- **To do**
From the first line to the last, copy the listing exactly and omit the images.

- **Available data**

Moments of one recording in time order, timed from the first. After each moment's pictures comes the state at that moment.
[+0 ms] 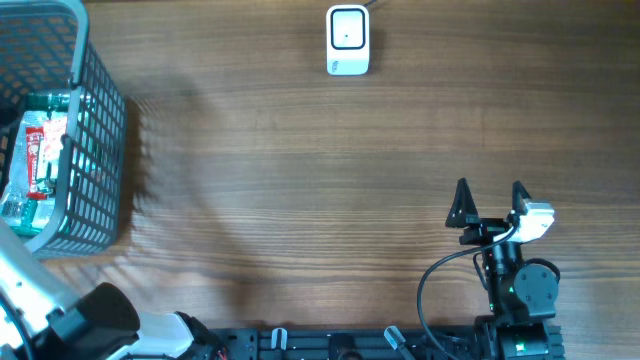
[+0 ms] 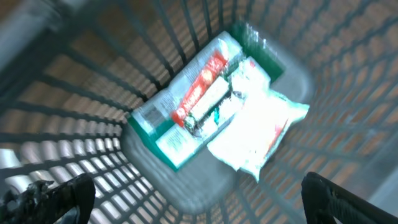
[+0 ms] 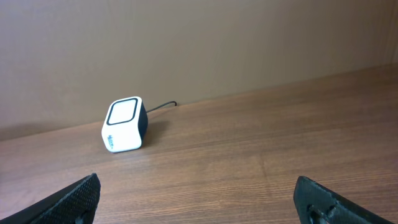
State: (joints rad) left arm 0.62 1.65 2.01 -1.37 -0.16 -0.09; right arm 0.07 0.05 0.01 0.01 0.06 0.22
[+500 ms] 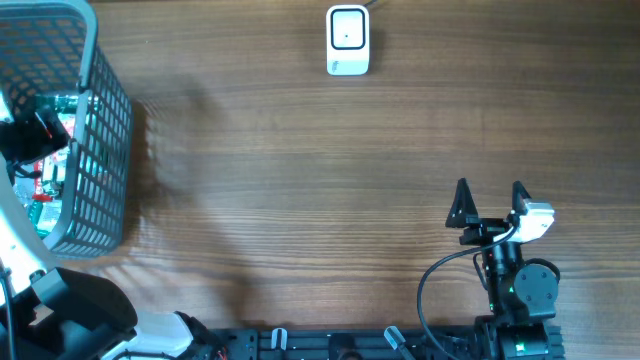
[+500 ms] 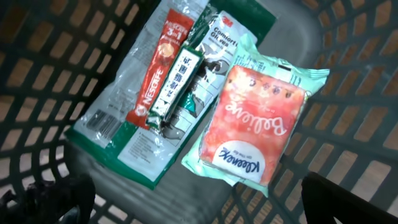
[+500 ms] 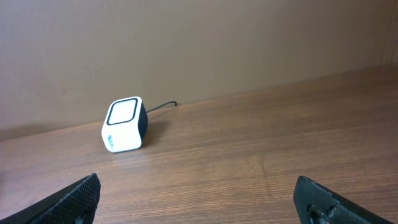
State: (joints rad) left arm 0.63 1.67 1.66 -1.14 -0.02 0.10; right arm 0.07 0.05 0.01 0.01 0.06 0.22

- **Reply to the task**
Moments of one recording in time order, timed from the first. After each moment's pictures comes the state at that moment.
[+0 ms] 
[+0 ms] 
[+0 ms] 
State: (joints rad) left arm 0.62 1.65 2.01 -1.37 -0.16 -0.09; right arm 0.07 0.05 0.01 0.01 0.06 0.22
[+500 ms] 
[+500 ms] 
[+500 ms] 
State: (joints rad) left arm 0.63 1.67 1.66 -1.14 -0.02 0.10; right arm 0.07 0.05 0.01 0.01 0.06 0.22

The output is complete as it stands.